During the recent protests against largely illegal and entirely morally reprehensible ICE detentions, 75 Democratic lawmakers joined Republicans to “express gratitude” for ICE (a two-decade-old department that is essentially acting as Trump’s Gestapo) and call for greater local and state collaboration.

Even supposedly progressive members of the party try to walk a centrist line by calling for a “bipartisan effort” to “strengthen the border.” All of this is based in pure delusion. There is no “migrant crime wave,” the country is not being “invaded,” President Biden did not “open the borders” (he was almost uniquely restrictive on immigration arguably to the point of violating the internationally recognized right to asylum. That’s another example), and the only “crisis at the border” is humanitarian.

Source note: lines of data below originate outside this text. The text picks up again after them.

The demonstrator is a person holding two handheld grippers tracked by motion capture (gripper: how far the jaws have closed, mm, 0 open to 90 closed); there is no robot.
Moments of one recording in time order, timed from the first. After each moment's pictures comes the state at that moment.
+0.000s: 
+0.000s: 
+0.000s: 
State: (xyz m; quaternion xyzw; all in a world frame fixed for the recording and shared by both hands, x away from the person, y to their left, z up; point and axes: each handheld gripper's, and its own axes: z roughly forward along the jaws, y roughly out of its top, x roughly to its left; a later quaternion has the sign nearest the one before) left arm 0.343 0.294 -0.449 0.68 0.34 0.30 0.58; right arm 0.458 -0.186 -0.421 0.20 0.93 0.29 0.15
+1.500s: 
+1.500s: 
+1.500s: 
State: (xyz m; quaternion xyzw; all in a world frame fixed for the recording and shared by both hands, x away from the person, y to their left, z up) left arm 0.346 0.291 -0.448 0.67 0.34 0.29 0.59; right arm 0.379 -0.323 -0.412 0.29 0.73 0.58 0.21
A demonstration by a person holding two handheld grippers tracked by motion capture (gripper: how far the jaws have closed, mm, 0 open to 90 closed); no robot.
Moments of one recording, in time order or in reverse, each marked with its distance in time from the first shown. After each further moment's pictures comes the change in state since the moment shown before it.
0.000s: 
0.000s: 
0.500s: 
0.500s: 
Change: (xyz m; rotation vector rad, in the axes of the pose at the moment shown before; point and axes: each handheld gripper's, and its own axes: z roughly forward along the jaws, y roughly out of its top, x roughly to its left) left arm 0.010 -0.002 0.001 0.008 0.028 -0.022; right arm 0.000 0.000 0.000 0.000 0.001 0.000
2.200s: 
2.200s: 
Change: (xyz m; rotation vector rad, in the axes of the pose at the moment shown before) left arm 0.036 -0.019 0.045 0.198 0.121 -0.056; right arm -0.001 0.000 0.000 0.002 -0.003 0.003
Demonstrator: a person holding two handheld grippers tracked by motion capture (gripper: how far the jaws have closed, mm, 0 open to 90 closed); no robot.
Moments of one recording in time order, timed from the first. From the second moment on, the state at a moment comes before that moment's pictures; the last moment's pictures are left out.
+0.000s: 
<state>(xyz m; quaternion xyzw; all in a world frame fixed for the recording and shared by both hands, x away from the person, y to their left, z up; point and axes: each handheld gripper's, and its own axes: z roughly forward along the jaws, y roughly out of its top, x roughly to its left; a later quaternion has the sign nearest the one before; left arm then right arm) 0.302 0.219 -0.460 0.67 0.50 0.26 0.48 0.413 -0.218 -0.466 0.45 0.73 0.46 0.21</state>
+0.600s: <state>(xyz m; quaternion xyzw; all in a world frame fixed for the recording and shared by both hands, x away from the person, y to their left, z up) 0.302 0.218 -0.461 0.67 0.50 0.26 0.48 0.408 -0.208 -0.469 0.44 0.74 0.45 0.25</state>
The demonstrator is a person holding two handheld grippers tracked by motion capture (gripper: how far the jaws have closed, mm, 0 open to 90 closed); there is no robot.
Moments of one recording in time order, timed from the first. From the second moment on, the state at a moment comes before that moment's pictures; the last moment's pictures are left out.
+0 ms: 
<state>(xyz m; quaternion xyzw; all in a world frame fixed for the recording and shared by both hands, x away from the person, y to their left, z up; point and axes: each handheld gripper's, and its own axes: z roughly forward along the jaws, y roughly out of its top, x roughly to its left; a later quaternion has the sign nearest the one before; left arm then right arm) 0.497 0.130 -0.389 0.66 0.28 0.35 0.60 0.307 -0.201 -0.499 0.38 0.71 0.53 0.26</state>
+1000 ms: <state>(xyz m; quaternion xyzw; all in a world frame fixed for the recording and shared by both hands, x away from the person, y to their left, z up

Yet to say anything except “we need to strengthen the border” is treated in the majority of American liberal institutions as “naive” because it does not go far enough in capitulating to the utterly hallucinatory politics of a movement we all recognize as fascist.

So I have a question. Do you believe Trump is a fascist? If you do but you find yourself walking the “middle ground” on his core issues like immigration, LGBTQ rights and policing, it is past time to grow up and ask yourself some hard questions. How do you feel about those who wished to “compromise” with the Nazis’ ideas or condemned forms of resistance they found distasteful? Disgusted, I hope. So, I ask again, do you believe Trump is a fascist?

I have no time or space to attempt to dissuade liberals of centrist positions they may hold on Trump’s core issues. All I have to say is this: your apprehensions about immigrants, trans people, resistance or whatever else do not matter right now. In this moment, capitulation may well mean fascist dictatorship.

For our vulnerable populations, it may mean annihilation. Right now, defending them is all that matters. Stop doing Trump’s work for him.